■ TASK ■
Please restate, exactly as written, the lines running from the beginning of the material through the line that has "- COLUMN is" in it.

Start of Block

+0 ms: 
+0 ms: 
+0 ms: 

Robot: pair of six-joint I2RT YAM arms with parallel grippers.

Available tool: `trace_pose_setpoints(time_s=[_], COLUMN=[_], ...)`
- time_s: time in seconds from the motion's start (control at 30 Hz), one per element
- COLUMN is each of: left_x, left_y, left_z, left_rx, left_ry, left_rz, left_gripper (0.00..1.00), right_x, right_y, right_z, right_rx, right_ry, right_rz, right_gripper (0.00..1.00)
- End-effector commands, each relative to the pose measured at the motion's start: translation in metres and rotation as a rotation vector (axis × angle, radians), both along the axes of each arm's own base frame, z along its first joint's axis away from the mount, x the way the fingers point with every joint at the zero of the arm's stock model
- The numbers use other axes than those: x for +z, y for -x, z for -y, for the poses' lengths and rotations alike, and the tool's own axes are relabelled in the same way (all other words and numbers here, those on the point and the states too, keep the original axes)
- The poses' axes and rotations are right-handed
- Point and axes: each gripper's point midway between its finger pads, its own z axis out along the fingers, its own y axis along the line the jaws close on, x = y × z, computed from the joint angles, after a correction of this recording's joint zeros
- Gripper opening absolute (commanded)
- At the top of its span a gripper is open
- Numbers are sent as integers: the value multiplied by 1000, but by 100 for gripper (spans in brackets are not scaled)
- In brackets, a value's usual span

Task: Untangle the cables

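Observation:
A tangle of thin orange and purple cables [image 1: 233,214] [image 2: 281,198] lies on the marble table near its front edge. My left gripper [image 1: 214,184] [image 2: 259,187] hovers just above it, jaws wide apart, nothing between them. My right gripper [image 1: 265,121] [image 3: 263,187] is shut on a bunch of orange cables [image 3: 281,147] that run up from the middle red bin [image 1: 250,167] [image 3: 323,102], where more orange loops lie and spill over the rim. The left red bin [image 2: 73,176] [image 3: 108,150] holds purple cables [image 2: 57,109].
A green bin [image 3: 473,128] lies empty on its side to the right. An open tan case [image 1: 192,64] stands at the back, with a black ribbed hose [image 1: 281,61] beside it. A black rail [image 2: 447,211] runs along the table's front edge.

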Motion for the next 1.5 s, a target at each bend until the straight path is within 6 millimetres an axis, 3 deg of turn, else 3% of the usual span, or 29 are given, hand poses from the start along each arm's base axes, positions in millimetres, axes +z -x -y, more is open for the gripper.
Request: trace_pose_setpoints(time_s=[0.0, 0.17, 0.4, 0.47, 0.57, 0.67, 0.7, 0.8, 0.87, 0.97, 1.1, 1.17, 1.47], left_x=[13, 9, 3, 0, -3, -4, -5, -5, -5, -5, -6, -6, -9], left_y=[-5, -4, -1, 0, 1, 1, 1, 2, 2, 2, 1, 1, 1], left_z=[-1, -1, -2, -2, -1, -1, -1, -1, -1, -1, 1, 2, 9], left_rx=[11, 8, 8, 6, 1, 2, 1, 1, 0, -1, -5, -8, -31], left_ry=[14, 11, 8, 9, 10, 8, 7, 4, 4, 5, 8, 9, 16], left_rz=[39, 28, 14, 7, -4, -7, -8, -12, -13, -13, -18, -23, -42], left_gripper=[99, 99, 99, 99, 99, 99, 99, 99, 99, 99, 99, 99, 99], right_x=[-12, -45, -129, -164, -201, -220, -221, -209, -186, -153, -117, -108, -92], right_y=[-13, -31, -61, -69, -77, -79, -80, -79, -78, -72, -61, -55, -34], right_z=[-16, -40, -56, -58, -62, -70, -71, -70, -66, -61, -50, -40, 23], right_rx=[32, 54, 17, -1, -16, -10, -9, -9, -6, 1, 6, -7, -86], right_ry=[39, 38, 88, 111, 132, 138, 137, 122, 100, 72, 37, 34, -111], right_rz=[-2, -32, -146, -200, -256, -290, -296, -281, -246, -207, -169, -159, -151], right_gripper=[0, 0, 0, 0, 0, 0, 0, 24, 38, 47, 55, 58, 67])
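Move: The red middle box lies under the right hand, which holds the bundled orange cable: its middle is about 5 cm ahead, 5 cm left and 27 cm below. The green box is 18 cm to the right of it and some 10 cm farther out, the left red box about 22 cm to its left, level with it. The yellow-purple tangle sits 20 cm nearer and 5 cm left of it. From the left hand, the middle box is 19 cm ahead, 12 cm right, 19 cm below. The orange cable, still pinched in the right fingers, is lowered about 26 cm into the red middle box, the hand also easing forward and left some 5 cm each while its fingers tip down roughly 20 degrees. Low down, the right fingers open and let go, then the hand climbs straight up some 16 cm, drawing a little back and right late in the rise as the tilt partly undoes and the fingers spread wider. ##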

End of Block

■ YOUR SOLUTION ■
+0 ms: 
+0 ms: 
+0 ms: 

Robot: pair of six-joint I2RT YAM arms with parallel grippers.

Available tool: `trace_pose_setpoints(time_s=[_], COLUMN=[_], ...)`
- time_s: time in seconds from the motion's start (control at 30 Hz), one per element
- COLUMN is each of: left_x, left_y, left_z, left_rx, left_ry, left_rz, left_gripper (0.00..1.00), right_x, right_y, right_z, right_rx, right_ry, right_rz, right_gripper (0.00..1.00)

This exercise is now finished, and nothing remains to add.